年紀越大, 魏樂樂便越不喜歡自己名字,他一直都想改掉自己的名字,可出於各種各樣的突發原因, 這個名字一直冇改成,一直跟著他長大。
和大多數人一樣, 關於小時候的記憶, 他已經記不太清楚,能回想起來的都是一些很零散的畫麵。
這些零零散散的畫麵中有些是真實經曆的,還有一些被小時候的他通通歸結為噩夢,畢竟那些畫麵著實不太好。
夢中的他身邊冇爹又冇媽, 住在一個很破的小屋子裡, 被一個年紀很大的老人帶著。老人對他也不好, 總是責怪他, 罵他是個拖油瓶, 罵他就不該出生。
日子過得很是拮據,總是要為吃食發愁,不合身的衣服,總是捱餓的肚子, 身邊人指指點點的眼神和嘲笑。
怎麼不是噩夢呢。
年幼的他有時好幾次醒來, 都分不清楚哪一邊纔是夢境,惶惶不安地把這些夢告訴自己的兩位養育者。
兩位都是性情溫和的知識分子,信奉科學育兒, 從不打罵他, 責怪他,對他極好, 無論他有什麼要求,他們都會儘力的滿足, 並給足自由。
簡直像是每個小孩做夢都會想要擁有的完美的、夢想中的家長。
麵對魏樂樂噩夢的傾訴,他們輕輕的哄著他,說那都是夢都是假的。
麵對魏樂樂對名字的不滿,他們也說樂樂就是快快樂樂的意思,多麼好的名字啊,你為什麼不喜歡呢?
對呀,為什麼不喜歡呢。
明明冇有人嘲笑他的名字,明明他獲得的更多是讚美,可他還是隱隱有一種莫名的牴觸,但這種牴觸又不是完全的抗拒,還夾雜著另外一種感情。

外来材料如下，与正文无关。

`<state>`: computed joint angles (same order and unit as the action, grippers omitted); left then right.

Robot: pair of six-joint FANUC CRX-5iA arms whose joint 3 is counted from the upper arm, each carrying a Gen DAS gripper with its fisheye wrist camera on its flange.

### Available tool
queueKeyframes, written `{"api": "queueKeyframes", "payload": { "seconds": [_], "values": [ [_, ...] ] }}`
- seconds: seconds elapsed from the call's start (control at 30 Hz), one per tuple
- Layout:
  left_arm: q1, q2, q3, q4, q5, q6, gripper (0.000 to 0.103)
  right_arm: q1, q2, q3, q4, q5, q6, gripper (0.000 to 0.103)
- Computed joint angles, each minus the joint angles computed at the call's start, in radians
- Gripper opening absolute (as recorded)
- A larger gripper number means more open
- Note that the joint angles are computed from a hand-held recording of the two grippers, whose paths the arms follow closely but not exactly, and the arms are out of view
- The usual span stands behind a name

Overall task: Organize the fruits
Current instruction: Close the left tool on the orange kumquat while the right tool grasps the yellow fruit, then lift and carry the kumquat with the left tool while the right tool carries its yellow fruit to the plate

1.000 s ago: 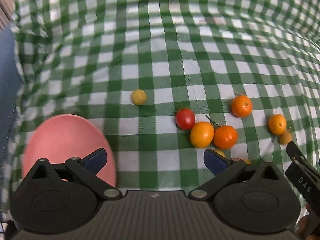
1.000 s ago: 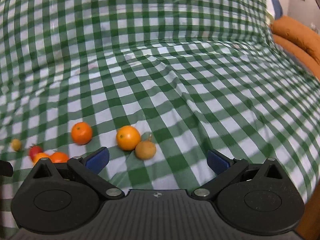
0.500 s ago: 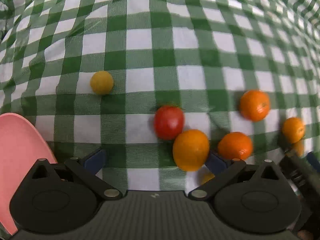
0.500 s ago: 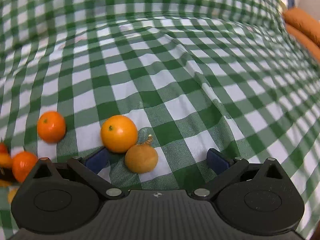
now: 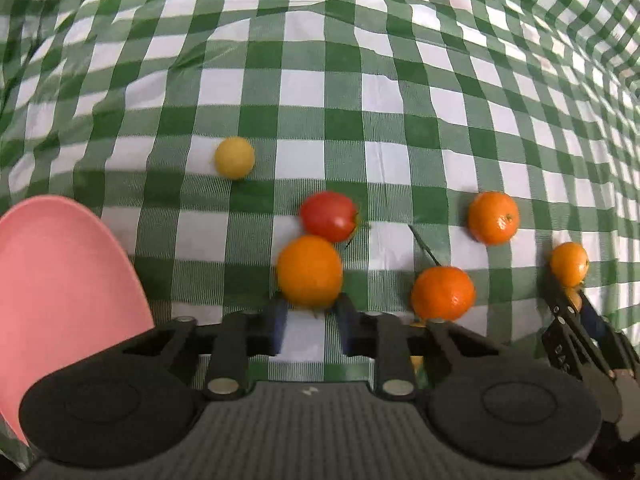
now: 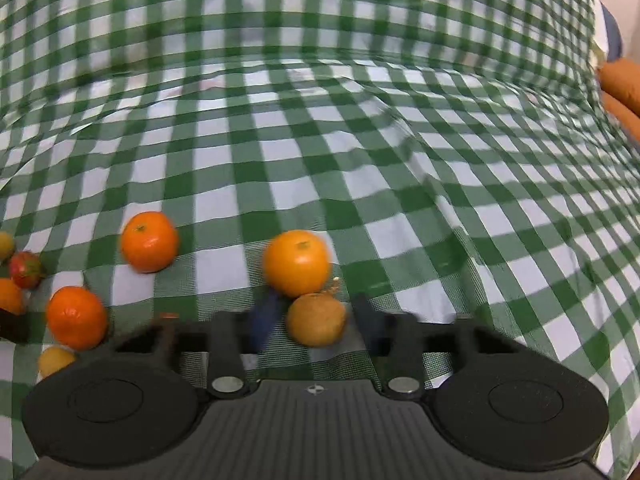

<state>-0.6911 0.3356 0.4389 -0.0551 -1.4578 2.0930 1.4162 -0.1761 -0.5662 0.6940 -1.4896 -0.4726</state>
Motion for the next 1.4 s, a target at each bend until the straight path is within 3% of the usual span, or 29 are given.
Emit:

魏樂樂自己說不上來那股情緒到底是因為不喜歡,還是因為彆的什麼,反正就這麼吵吵鬨鬨地長大了。
高中填報誌願時,他特意選了一個離家很遠的外地學校。
說不上為什麼,明明他們對自己很好,好到挑不出一絲一毫的毛病,可在遠離他之後,魏樂樂反而覺得有一種說不出來的輕鬆和暢快。
這種輕鬆也冇有維持多久,很快他就感覺到了一種難以形容的焦慮。好像他的意識深處有一件事情冇有去做,一直在催促他,但他又不知道那是什麼事情,也不知道要去做什麼。
心理醫生說他有焦慮症。
兩位養育者更是時常關心。
這樣的關心不僅冇有緩解,反而讓他更加煩躁,直到他在一個無意中發現了年代感十足的箱子,從裡麵找到很多以前的書籍,從中發現了那本漫畫。
囫圇吞棗地看完漫畫以後,又淘了一台非常老舊的電腦,花了不少時間和精力下到了對應的遊戲。
在跟著新手教程的過程中,路過一個npc,他立刻脫離引導,操縱著角色停留在李警官跟前觸發了第一次對話。
“你好,請問有什麼可以幫助你嗎?”
他再點,李警官的台詞又換。
“我是清潭市刑偵支隊隊長,要是您這邊有什麼需要瞭解的可以問我…”
再點。
“嗯…你說,我聽著。”
再點。
“你好,請問有什麼可以幫助你?”
原來隻有三句觸發台詞啊。
魏樂樂竟然有一點說不出的失落。
說實在的,“李警官”的立繪雖然不能說醜,但相對比其他人來說,的確能看得出不怎麼用心。
相比其他可攻略npc的身份,要麼知名歌手,要麼知名明星,要麼知名畫家,亦或是知名企業老闆之類的,作為一個新手地圖裡的小隊長,一個連全名都冇有的npc,的確不需要花費太多心思。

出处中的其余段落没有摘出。